Search code examples
rubyweb-scrapingnokogirimechanize

How to scrape <script> tags with Nokogiri and Mechanize


I am attempting to scrape information from "St. Paul The Apostle Details Page". I need the address, phone number, and the description. All of this information is accessable through normal HTML tags that can be scraped using Nokogiri, however I found a block of info in a <script> tag.

<script type="application/ld+json">
          {
          "@context": "http://schema.org",
          "@type": "LocalBusiness",
          "address": {
          "@type":"PostalAddress",
          "streetAddress":"98-16 55th Avenue",
          "addressLocality":"Corona",
          "addressRegion":"NY",
          "postalCode": "11368"             
          },
          "name": "St. Paul The Apostle",
          "telephone":"(718) 271-1100",
          "image": "https://www.foodpantries.org/gallery/3101_st._paul_the_apostle_11368_idu.png",
          "description": "<b>Food Pantry Hours: </b><br>2nd and 4th week of the month <br>8:00am and open until food runs out <br>(usually people line up about 1 hour prior to 8 AM)<br><br><b>For more information, please call. </b><br>"
          }
        </script>

I was hoping to use this block of code to scrape all of the info I needed:

def self.scrape_info
  agent = Mechanize.new
  page = agent.get('https://www.foodpantries.org/li/st._paul_the_apostle_11368')
  street_address = agent.page.search('script').text
  puts street_address.to_s
end

How can I do this?


Solution

  • Mechanize is overkill if all you are using it for is to retrieve a page. There are many HTTP client gems that'll easily do that, or use OpenURI which is part of Ruby's standard library.
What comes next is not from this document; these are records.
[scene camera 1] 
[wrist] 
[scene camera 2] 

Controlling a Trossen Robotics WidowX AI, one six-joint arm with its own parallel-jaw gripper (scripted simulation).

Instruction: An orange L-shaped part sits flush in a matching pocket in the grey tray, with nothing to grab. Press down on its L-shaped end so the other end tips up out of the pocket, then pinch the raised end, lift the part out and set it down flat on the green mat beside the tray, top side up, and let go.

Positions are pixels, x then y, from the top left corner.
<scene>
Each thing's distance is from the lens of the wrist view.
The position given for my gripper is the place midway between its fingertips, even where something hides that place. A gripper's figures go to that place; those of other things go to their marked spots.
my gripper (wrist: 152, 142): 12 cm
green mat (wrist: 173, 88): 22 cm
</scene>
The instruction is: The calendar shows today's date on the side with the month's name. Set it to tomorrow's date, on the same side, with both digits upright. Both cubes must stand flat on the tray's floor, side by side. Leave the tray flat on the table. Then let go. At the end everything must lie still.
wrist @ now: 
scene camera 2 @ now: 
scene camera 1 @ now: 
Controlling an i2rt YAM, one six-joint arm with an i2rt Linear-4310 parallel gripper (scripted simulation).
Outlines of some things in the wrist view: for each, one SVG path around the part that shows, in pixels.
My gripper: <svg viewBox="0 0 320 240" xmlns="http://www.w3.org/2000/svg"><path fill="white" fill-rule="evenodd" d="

    This is the basics for retrieving the information. You'll need to figure out which particular script you want but Nokogiri's tutorials will give you the basics:

    require 'json'
    require 'nokogiri'
    require 'open-uri'
    
    doc = Nokogiri::HTML(open('https://www.foodpantries.org/li/st._paul_the_apostle_11368'))
    

    At this point Nokogiri has a DOM created of the page in memory.

    Find the <script> node you want, and extract the text of the node:

    js = doc.at('script[type="application/ld+json"]').text
    

    at and search are the workhorses for parsing a page. There are CSS and XPath specific variants, but generally you can use the generic versions and Nokogiri will figure out which to use. All are documented on the same page as at and search and the tutorials.

    JSON is smart and allows us to use a shorthand of JSON[...] to parse or generate a JSON string. In this case it's parsing a string back into a Ruby object, which in this instance is a hash:

    JSON[js]
    # => {"@context"=>"https://schema.org",
    #     "@type"=>"Organization",
    #     "url"=>"https://www.foodpantries.org/",
    #     "sameAs"=>[],
    #     "contactPoint"=>
    #      [{"@type"=>"ContactPoint",
    #        "contactType"=>"customer service",
    #        "url"=>"https://www.foodpantries.org/ar/about",
    #        "email"=>"[email protected]"}]}
    

    Accessing a particular key/value pair is simple, just as with any other hash:

    foo = JSON[js]
    foo['url'] # => "https://www.foodpantries.org/"
    

    The page you're referring to has multiple scripts that match the selector I used, so you'll want to filter using a more exact selector, or iterate over the matches and pick the one you want. How to do that is well documented here on SO using CSS, XPath and by Nokogiri's documentation.